A: Nope. We look for outstanding and talented actors first, and Shakespeare geeks second. Brownie points for being a geek, however!
Q: Can I support myself with only what I get paid as an Apprentice?
A: Probably not. Most Apprentices also work as waiters, baristas, temp staff, bookstore employees, etc. Anything that is flexible (the Tavern won’t work around your other job schedule) and will put more money in your pocket. We provide an entire month’s schedule two weeks in advance of the start of that month for you to show other jobs.
Q: What happens after my Apprenticeship ends? Do I get to keep working at ASC?
A: It depends although probably not. A lot of former Apprentices have gone on to found their own theatre companies, work at other Atlanta theaters, go to NYC or LA, or work in movies. They sometimes end up at the Tavern in artistic staff positions, acting in main stage shows in major and minor roles and teaching extensively in our massive education programs.
Q: What is a resident theatre ensemble actor?
A: It’s an actor that works at the Tavern. We dedicate a lot of resources to training, hiring and retaining talented actor/managers in our company. Many actors nowadays travel from theatre to theatre and from state to state. They spend a lot of creative energy looking for the next role or the next job. We believe that ASC can give back to the Atlanta community, and make more jobs for actors by supporting an actor’s whole being. We employ the whole actor, their acting skills being most important, but by also acknowledging that talented professionals have other skills and can contribute to the whole company all year ‘round.
Fact Sheet on the Apprentice Company
Classes, rehearsals and work calls are a combination of daytime and evening, weekday and weekend hours. A flexible schedule is an ABSOLUTE must. Please take a look at the sample schedules provided at callbacks. This is a major time commitment.
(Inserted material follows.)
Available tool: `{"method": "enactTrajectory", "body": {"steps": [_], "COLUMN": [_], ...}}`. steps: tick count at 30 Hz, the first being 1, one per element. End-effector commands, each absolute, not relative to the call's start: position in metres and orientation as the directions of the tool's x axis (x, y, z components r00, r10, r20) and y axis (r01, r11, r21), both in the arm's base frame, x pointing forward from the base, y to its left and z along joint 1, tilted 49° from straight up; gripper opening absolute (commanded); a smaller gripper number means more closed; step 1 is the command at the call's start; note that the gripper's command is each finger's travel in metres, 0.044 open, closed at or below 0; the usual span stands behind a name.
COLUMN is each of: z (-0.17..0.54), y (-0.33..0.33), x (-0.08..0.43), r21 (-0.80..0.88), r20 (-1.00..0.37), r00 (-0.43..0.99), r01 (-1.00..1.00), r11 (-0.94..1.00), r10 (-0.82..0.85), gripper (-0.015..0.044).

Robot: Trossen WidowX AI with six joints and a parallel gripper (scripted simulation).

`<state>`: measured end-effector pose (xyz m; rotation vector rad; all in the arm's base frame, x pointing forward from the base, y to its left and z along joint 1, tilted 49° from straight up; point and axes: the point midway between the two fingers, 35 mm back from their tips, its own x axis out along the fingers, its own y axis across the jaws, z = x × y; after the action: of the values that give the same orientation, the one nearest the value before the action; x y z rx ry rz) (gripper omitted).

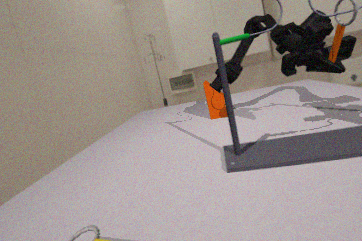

At Apprentice Company callbacks in May a sample schedule and more in-depth information will be available.
What we do for you:
Classes in, but not limited to:
- Linklater voice progression
- Movement for Shakespeare’s text
- Personal connection to Shakespeare’s language
- Structure of the Verse and Text work in monologue and scenes
- Elizabethan dance and Madrigal singing
- Original Practice methods and madness
- The Business of Theatre and Marketing Yourself
- Alexander Technique
- General Theatre history
- Stage Combat: hand to hand and weapons
- Elizabethan worldviews and Shakespeare’s England
- Status, Clown and Mask
- Master classes with Atlanta’s theatre professionals
- Light board operations
- Development and Running a Theatre Company
- Performance in our Shakespeare plays.
- Teaching Education "Playshops"
- Hands on work with: Artistic Associates, Apprentice Company Director, Artistic Director, Managing Director, Fight Choreographers, Costume and Lighting designers, and guest artists from the regional community.
What you do for us:
Matinee work calls: Tuesdays and Wednesdays throughout the season-Apprentices working in teams of two will be performing or working front-of-house jobs at most matinees. House duties include seating students, pre-show house management, cleaning, and concessions during intermission. Post-show clean up and maintenance as well as running light board and some backstage management. Tuesday and Wednesday days are the daytime hours you should always have available during the season, but daytime hours are not limited to those days only. Most scheduling is done on a month-by-month basis.
General work calls: Scheduled thru out the season- cleaning, moving sets and costumes, cleaning, sorting, polishing, cleaning, paperwork, cleaning, organizing, assisting Costumer at costume parades, volunteering in the house for shows, cleaning after shows, show strikes and various marketing, club and education mailings through out the year. Cleaning.
Rehearsal calls: Holding book for Stage management, pre-rehearsal cleaning and set up. Coffee making and gofering of props. General support for Stage management and Artistic Staff at rehearsals. Rehearsing your show.